EPA to Publish NOA for WPS Training Materials; Employers Required to Provide Expanded Training within 180 Days
On June 14, 2018, the U.S. Environmental Protection Agency (EPA) announced that it will soon publish in the Federal Register a Notice of Availability (NOA) stating that worker safety training materials, including the expanded subject matter required by the 2015 Federal Insecticide, Fungicide, and Rodenticide Act (FIFRA) Worker Protection Standard (WPS) for agricultural workers and pesticide handlers, are available for use. The prepublication version of the NOA is available on EPA’s website. The NOA confirms that the publication “triggers the WPS requirement that training programs must include all of the topics specified in the 2015 revisions to the WPS.” Because the 2015 WPS rule is already in effect, employers must provide expanded training addressing these topics within 180 days of publication. The expanded training materials that are the subject of the NOA were developed through a cooperative agreement with the Pesticide Education Resources Collaborative (PERC), and are available on PERC’s website.
EPA previously issued a Federal Register notice on December 21, 2017, stating that it “expects to publish a Notice of Proposed Rulemaking in FY 2018 to solicit public input on proposed revisions to the WPS requirements for minimum age, designated representative, and application exclusion zone.” In this 2017 notice, EPA stated that it did not expect to issue the NOA for training materials addressing the 2015 WPS rule until after completing a rulemaking concerning these proposed revisions. This deferral of the NOA would have significantly delayed the expanded training for handlers and agricultural workers contemplated by the 2015 rule. In the NOA, EPA states that it is still reconsidering the same three requirements, and that “if those requirements are changed through a final rulemaking, training materials may need to be amended to reflect such changes.”

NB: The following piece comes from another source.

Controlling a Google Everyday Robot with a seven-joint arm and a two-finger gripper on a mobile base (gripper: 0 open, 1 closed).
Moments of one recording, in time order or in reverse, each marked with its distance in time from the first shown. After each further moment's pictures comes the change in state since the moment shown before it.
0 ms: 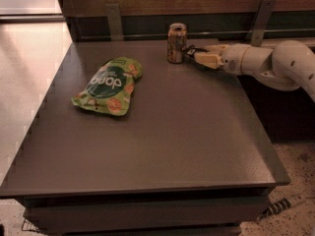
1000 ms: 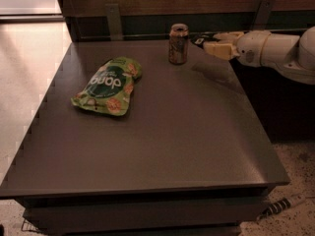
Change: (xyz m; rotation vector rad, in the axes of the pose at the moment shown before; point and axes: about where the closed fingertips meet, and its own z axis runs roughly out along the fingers) arm -0.054 0.028 -0.057 -0.033 -0.032 -0.056
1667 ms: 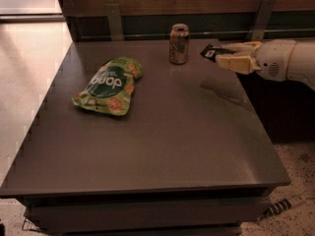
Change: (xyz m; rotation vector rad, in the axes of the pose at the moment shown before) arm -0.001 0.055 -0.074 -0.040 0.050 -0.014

On May 30, 2018, two complaints were filed against EPA in the United States District Court for the Southern District of New York challenging EPA’s decision to defer publication of the NOA. More information on these lawsuits is available in our blog item "Lawsuits Filed in Federal District Court Regarding WPS Training Delay." Because publication of the new NOA will afford the plaintiffs in these cases all of the substantive relief they were seeking, it appears that these actions will now be moot other than any request for attorney’s fees and costs incurred by the plaintiffs.